Japan: A Strong Partner For Over Forty Years

Japan enjoys an outstanding reputation among German stakeholders as a prime location for research and innovation. Cooperation between the two countries takes place in many areas, for example marine research and technology, and the life sciences.

The Oirase River flows through Japan's Aomori Prefecture and Towada Hachimantai National Park. © Thinkstock

Bilateral cooperation between Japan and Germany is based on the intergovernmental agreement on cooperation in science and technology of 1974. The agreement was signed by the German Federal Research Ministry and the Japanese Ministry of Education, Culture, Sports, Science and Technology (MEXT). The Japan Science and Technology Agency (JST) and the Japan Society for the Promotion of Science (JSPS) are the two funding agencies subordinate to MEXT which are the key players in the collaboration. The two ministries hold regular meetings with German and Japanese research, funding and intermediary organizations, with the aim of determining the orientation of joint activities and cooperation in general.

Many German Research Players Active in Japan

A large number of German research and funding organizations have on-site offices in Japan. Fraunhofer established its 'Fraunhofer Representative Office Japan' in 2001 in order to promote the establishment of strategic partnerships with excellent research institutions and exchanges of researchers on the ground. The German Research Association (DFG), an intermediary organization, set up its Tokyo office in April 2009 and cooperates closely with JSPS and JST. The German Aerospace Center (DLR) also sees great potential for cooperation with Japanese research institutions and has operated an office in Tokyo since late February 2013.
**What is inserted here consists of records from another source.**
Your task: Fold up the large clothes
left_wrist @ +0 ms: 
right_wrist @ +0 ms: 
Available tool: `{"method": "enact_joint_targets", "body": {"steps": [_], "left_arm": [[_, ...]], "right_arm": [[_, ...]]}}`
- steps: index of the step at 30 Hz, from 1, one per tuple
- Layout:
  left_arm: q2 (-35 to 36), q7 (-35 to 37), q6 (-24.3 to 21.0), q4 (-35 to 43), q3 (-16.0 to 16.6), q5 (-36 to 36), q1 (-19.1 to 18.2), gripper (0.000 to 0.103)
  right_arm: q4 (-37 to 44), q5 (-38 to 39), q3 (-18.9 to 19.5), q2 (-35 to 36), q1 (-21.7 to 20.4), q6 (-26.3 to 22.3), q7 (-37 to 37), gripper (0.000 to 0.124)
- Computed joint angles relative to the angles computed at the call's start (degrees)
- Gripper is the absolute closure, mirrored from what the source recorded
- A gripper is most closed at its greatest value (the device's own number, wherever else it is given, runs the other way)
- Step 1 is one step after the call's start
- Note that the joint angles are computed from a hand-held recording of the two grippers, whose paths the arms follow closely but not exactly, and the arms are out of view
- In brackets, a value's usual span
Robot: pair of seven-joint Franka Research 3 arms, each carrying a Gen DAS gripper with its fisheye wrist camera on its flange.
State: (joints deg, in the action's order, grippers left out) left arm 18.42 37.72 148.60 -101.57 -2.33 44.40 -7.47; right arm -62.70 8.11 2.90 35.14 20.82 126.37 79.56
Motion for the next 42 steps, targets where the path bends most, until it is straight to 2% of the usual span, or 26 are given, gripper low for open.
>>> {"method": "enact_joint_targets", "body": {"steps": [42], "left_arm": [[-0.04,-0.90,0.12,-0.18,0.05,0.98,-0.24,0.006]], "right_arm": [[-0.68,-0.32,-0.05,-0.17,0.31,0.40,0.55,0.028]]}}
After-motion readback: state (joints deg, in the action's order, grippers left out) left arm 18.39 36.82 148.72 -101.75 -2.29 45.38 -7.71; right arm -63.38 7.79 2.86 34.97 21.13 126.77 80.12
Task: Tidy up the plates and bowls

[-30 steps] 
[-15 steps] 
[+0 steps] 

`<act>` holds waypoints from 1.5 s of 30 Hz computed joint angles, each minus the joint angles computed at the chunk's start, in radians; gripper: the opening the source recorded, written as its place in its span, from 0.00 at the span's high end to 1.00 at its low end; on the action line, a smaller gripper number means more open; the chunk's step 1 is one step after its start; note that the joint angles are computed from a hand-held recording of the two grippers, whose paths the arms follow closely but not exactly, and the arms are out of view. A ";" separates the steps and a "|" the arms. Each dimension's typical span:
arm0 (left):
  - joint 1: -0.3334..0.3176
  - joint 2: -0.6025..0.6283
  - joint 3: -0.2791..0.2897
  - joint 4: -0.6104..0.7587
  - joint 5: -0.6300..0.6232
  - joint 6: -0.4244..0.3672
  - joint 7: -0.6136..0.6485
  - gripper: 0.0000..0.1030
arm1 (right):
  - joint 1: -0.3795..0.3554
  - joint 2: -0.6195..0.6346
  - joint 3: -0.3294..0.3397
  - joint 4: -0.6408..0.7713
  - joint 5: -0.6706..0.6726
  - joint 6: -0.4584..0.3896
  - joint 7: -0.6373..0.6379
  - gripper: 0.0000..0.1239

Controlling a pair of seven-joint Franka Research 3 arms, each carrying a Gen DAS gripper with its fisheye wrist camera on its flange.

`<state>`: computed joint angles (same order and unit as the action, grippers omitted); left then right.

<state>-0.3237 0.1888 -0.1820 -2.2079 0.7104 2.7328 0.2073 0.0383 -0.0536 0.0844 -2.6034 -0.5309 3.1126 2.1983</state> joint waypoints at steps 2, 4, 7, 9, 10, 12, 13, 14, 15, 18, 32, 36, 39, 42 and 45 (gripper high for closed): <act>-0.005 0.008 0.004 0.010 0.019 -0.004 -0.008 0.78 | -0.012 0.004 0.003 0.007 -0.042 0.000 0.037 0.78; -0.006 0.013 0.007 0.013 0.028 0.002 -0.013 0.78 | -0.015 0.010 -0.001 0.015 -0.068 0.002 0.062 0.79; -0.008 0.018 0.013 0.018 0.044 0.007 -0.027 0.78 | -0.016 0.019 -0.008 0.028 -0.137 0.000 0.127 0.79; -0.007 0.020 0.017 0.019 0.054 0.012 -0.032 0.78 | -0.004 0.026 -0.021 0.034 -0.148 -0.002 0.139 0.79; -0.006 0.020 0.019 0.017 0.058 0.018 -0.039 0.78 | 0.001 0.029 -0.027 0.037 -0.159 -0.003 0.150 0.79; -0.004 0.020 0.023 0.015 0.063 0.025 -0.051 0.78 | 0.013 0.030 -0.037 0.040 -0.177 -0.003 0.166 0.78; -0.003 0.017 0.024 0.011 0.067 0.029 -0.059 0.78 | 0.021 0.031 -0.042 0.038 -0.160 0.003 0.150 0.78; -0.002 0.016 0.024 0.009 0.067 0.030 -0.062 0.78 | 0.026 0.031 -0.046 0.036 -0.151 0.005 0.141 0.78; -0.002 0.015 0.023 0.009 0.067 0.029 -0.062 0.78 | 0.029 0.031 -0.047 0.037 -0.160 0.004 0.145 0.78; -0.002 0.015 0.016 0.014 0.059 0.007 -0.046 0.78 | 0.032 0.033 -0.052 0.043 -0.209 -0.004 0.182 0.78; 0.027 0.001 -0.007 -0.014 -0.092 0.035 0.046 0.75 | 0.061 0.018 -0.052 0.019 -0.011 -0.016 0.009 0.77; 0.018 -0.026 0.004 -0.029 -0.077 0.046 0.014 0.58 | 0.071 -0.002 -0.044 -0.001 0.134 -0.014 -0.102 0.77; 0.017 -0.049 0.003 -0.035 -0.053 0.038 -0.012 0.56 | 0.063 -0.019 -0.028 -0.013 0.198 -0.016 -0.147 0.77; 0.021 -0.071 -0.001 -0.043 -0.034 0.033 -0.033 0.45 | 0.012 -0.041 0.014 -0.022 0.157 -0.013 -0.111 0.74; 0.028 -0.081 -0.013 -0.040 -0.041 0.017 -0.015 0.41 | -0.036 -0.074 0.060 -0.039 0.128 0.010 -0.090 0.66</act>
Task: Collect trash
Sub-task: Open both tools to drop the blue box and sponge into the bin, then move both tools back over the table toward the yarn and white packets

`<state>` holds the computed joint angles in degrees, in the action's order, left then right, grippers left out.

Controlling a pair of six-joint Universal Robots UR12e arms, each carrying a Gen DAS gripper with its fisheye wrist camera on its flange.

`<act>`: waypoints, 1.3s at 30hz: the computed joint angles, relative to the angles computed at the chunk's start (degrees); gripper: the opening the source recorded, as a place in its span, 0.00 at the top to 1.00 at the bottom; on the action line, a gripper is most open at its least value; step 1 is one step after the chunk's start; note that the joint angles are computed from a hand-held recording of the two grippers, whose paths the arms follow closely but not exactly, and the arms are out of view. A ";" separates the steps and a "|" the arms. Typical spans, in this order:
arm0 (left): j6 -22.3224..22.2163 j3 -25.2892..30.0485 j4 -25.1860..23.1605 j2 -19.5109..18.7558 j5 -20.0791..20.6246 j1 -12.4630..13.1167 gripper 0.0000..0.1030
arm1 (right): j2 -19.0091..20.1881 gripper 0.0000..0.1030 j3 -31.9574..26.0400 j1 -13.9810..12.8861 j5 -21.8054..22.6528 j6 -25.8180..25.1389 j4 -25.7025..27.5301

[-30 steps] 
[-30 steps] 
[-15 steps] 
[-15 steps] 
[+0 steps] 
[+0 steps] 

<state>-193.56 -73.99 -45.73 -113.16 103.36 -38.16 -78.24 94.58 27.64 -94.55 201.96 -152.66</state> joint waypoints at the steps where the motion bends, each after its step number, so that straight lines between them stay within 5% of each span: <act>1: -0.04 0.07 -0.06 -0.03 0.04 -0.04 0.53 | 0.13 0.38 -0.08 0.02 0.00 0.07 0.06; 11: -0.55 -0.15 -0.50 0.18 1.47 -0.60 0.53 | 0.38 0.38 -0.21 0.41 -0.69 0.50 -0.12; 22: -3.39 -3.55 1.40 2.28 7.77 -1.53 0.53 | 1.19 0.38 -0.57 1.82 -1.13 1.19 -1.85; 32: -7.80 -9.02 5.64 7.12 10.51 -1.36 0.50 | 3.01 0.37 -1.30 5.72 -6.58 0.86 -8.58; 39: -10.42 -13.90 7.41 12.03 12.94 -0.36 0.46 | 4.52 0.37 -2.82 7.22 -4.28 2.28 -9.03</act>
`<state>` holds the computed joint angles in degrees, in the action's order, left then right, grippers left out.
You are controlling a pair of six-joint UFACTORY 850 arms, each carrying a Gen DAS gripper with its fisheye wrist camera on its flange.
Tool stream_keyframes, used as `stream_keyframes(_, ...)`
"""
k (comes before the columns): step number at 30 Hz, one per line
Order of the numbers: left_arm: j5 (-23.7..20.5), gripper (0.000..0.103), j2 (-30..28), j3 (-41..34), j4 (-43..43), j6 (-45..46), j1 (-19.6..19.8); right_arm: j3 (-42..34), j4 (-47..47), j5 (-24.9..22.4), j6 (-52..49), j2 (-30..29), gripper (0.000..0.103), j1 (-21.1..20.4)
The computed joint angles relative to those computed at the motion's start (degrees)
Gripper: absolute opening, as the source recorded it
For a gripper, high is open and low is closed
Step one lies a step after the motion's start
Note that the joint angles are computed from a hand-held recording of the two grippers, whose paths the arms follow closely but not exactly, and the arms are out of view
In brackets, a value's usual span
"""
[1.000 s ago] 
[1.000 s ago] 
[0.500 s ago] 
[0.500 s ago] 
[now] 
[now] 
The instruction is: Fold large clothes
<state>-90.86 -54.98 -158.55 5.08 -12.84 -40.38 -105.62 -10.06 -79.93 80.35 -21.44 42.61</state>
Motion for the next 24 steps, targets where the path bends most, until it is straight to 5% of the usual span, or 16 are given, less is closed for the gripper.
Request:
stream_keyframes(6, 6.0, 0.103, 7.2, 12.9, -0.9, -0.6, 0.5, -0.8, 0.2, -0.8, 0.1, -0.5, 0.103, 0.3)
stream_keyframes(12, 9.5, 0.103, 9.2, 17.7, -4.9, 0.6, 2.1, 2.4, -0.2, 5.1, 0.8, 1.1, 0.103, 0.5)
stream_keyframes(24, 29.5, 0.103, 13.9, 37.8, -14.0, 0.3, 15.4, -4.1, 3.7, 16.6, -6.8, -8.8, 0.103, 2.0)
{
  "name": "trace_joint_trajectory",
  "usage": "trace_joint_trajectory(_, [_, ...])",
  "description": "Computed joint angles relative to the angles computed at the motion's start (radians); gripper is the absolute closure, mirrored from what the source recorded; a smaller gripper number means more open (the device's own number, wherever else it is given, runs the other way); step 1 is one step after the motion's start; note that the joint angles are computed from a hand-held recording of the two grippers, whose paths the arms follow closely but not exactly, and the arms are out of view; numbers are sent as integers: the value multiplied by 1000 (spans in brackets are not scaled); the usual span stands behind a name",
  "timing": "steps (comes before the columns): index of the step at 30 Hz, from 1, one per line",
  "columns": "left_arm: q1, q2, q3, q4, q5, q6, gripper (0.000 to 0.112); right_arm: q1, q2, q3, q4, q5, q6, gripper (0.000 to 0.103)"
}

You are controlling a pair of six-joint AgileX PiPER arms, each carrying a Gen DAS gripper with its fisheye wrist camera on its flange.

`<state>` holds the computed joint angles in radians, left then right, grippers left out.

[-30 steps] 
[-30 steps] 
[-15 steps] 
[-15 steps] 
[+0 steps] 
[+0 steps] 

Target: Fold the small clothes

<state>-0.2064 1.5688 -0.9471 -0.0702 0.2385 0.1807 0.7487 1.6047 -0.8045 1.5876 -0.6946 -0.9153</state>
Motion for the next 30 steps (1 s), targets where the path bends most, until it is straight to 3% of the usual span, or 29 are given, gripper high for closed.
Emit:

German Research and Innovation Award Enjoys Excellent Reputation

The annual German Innovation Award (Gottfried Wagener Prize) presents excellent junior researchers from Japan with awards for innovative ideas and research projects under the patronage of the Federal Research Ministry. The 2014 Sixth German Innovation Award honoured six young Japanese researchers. The group's scientific contribution outranked almost 100 other applicants from 40 Japanese universities and research institutions. The award winners are chosen by an expert group comprised of representatives of the German Chamber of Commerce and Industry in Japan, twelve technology-oriented German businesses and top-class Japanese researchers.

Nagasaki, Chiba, Mainz and Bremen: A Solid Research Quartet

The University of Mainz, the Leibniz Institute for Prevention Research and Epidemiology in Bremen, the Japanese University of Nagasaki and the National Institute of Radiological Sciences in Chiba have established a sustainable collaboration thanks to the funding programme for the development of joint infrastructures in Asia by the Federal Research Ministry. Their goal is to conduct joint research on radiation biology and radiation medicine. The partners have compared the effects of computer-assisted tomography scans in children, focusing in particular on how radiation doses can be reduced. As a result of the successful collaboration, the German project coordinator Hajo Zeeb (Bremen University) has been appointed as an international expert for studies on the health risks associated with the Fukushima Daiichi nuclear power plant disaster.

Young Scientists In Dialogue

The Junior Experts Exchange Programme is another integral element of Japanese-German Cooperation. Every year, four to eight young German and Japanese natural scientists from research institutions or corporate research departments have the opportunity to spend several days for a study visit in the other country. A different field of research is chosen as the guiding theme of the study visit every year.  Since its launch, more than 200 young scientists have taken part in the programme,

with which the Japanese Foreign Office and the German Federal Research Ministry want to foster the bilateral research and science dialogue. The study tours involve visits to the funding and research organizations, authorities and businesses, talks with scientists and networking to establish contacts for future cooperation. The young Japanese scientists who came to Germany in 2014 under the theme 'Carbon nanotubes and graphene' visited several Max Planck, Fraunhofer and university institutions as well as businesses throughout Germany.